= ASSIGNED TASK =
Return the line containing "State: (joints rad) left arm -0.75" and every line after it through the end of the entries below, with no other lines.

*** GIVEN ENTRIES Section Begins ***

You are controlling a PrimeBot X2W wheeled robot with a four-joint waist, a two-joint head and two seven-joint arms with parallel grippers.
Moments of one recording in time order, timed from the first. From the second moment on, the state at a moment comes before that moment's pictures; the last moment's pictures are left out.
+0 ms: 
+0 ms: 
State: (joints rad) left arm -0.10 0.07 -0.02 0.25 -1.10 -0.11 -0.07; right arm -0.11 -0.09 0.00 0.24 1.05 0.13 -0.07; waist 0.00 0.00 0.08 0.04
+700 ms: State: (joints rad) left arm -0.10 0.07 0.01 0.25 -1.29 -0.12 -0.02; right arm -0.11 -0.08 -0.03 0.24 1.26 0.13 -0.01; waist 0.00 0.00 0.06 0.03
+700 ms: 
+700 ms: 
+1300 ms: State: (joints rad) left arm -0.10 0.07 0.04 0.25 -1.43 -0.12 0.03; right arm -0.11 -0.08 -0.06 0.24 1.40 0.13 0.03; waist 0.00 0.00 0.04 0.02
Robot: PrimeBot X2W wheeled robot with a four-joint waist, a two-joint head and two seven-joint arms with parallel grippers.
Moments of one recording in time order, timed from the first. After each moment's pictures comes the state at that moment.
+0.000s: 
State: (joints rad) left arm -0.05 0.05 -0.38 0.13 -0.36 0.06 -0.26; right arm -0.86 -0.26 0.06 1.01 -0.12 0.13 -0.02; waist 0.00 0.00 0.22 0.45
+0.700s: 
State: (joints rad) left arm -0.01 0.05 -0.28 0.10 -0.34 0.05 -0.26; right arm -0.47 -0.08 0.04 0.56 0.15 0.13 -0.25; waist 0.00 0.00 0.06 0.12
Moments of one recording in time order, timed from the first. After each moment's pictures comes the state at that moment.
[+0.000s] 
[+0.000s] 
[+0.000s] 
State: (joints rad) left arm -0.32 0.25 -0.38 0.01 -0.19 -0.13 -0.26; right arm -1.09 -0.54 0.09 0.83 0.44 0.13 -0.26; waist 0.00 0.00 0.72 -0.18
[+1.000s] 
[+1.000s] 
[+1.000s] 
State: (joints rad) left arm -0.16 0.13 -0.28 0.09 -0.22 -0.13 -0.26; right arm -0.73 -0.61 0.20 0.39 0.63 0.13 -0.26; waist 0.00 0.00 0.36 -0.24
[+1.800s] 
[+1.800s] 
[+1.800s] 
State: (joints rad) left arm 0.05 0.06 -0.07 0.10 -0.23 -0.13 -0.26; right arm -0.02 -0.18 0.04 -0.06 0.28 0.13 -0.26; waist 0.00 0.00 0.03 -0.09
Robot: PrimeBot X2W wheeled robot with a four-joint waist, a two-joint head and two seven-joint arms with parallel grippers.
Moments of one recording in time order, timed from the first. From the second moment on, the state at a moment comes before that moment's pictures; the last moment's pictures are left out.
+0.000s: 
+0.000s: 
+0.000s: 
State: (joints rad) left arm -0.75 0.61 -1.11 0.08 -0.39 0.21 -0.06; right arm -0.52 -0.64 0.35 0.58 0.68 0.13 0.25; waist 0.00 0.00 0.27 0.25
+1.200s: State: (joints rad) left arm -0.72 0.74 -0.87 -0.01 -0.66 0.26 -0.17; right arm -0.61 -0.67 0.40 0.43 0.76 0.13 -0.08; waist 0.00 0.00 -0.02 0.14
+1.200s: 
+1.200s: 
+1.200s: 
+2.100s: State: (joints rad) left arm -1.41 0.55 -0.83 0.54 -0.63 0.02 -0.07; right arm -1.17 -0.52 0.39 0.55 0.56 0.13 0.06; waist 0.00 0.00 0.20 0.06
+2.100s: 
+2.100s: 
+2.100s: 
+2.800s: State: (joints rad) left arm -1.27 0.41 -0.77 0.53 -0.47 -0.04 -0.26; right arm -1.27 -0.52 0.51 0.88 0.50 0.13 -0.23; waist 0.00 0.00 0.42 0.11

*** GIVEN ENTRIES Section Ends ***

= TASK ANSWER =
State: (joints rad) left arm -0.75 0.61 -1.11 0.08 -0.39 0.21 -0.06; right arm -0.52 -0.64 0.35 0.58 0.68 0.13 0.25; waist 0.00 0.00 0.27 0.25
+1.200s: State: (joints rad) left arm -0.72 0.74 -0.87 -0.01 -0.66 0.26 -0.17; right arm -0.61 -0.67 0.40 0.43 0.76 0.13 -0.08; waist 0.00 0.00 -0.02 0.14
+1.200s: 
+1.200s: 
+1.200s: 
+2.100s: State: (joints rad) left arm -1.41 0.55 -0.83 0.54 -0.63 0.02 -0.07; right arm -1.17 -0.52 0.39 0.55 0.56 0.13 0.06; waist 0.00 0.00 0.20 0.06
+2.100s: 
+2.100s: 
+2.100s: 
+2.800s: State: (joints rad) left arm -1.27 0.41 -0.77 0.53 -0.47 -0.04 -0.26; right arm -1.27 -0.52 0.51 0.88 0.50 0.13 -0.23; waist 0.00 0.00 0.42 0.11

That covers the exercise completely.